Location: Indianapolis, Indiana, United States

I'm just trying to develop an online body of work (even if the work is throwaway nonsense) to advance my writing career.

Friday, July 23, 2010

Swearing Foresworn

What the world needs now is a Swear Off between Andrew Breitbart and Rahm Emanuel. Just think of how many times the phrase "expletive deleted" would appear in the transcripts? Who would win? The age difference is only ten years, a lot in athletic terms but not much in foul language competitions, so to say Breitbart would have the edge due to his "youthful energy" or Emanuel gets the nod based on "cursing experience" might be something of a stretch.

I keep complaining about the apparent late 70s, early 80s redux. Previous examples included gripes about the New York Yankees winning yet another World Series and the Los Angeles Lakers and Boston Celtics competing for an NBA title, not to mention high unemployment and a shaky economy. But it doesn't stop there. Jerry Brown, governor of California from 1975 to 1983, is now running for--yes, that's right--governor of California.

Speaking of things that never change, how many years out of the last fifty-five has the mayor of Chicago not been named Richard Daley? Time's up. Thirteen. The Daleys have dominated Chicago for about three generations. There were five mayors between father and son, one of whom served for only eight days. The younger Daley has had his share of success but I think it's time for him to go. People can only remain in power so long before things turn sour.
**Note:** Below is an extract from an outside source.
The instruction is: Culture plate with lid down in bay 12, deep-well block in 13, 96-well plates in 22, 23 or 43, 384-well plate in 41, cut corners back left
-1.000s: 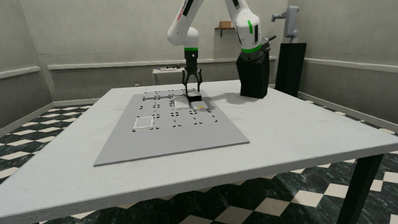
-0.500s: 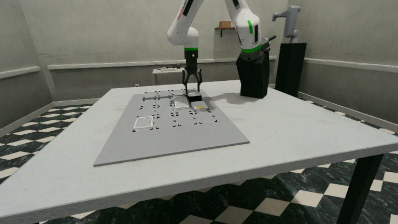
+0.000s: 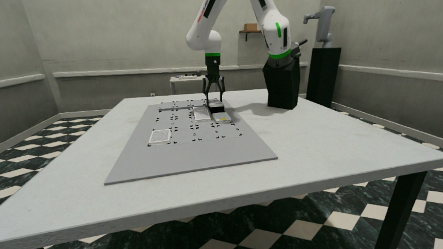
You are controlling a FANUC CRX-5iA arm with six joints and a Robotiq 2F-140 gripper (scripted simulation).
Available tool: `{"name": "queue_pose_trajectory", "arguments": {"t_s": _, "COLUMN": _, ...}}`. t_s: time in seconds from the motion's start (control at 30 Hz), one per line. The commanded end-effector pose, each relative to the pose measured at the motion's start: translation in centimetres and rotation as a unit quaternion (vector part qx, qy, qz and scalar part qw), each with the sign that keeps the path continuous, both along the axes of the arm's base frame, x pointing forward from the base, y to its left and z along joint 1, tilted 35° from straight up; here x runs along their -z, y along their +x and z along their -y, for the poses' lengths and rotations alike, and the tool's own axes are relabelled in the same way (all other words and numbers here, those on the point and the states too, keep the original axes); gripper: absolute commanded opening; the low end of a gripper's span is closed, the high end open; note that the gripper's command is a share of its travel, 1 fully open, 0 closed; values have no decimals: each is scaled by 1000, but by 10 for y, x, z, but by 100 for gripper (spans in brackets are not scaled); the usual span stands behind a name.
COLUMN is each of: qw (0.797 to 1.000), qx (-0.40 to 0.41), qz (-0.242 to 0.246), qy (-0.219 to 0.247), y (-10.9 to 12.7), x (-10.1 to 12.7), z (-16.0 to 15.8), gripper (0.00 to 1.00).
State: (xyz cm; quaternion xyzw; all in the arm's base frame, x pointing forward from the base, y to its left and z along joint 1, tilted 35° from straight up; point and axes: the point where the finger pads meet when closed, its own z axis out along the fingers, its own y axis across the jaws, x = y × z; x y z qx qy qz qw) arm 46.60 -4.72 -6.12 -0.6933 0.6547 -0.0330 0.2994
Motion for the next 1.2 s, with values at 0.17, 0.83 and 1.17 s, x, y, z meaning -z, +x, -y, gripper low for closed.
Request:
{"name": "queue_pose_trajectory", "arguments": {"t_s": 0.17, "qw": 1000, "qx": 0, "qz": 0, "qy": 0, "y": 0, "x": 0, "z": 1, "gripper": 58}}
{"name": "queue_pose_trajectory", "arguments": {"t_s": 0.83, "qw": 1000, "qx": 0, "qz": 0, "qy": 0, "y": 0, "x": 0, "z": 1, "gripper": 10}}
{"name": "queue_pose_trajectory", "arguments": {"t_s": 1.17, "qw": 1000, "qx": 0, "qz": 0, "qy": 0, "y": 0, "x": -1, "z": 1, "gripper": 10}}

Basketball players are turning into city mayors. Former Piston legend Dave Bing is now running Detroit; ex-Sun Kevin Johnson occupies Sacramento's top office. And for years Charles Barkley has toyed with the idea of running for Governor of Alabama, although the fact he keeps hedging doesn't say much for his decisiveness. Still, it would be any reporter's dream to have Barkley as an elected official. He was blunt and direct as a player, is blunt and direct as a writer and sports commentator, so there's no reason to believe his behavior would change as a politician, at least not at first. If he got a few controversies under his belt, then maybe. It's hard to say whether Barkley's DUI in late 2008 would undermine his electability; I never know with these things anymore.

France's reputation as a cowardly nation has not been enhanced by a decision to ban a garment worn by fewer than 2,000 individuals. The French are not cowardly or, at any rate, French people are no more likely to be cowards than Americans, Chileans, or Japanese, but this is a bush league move. Rather than get serious about societal difficulties that run much deeper than clothing, French officials have chosen to take legal action against the very people they claim are victims of oppression. It is reasonable enough to require people wearing veils to remove them when taking passport photographs and there's also no harm in asking someone to take one off during a face-to-face discussion or business transaction. But there's no logical basis for preventing people from covering their faces while they're walking down the street. And this approach doesn't seem like the best angle to confront the problem of women who are being browbeaten, pressured, and intimidated into wearing burqas. This is nothing new. I made largely the same points a few years ago in reaction to a similar campaign by Dutch politician Geert Wilders. To no a veil. Get it?!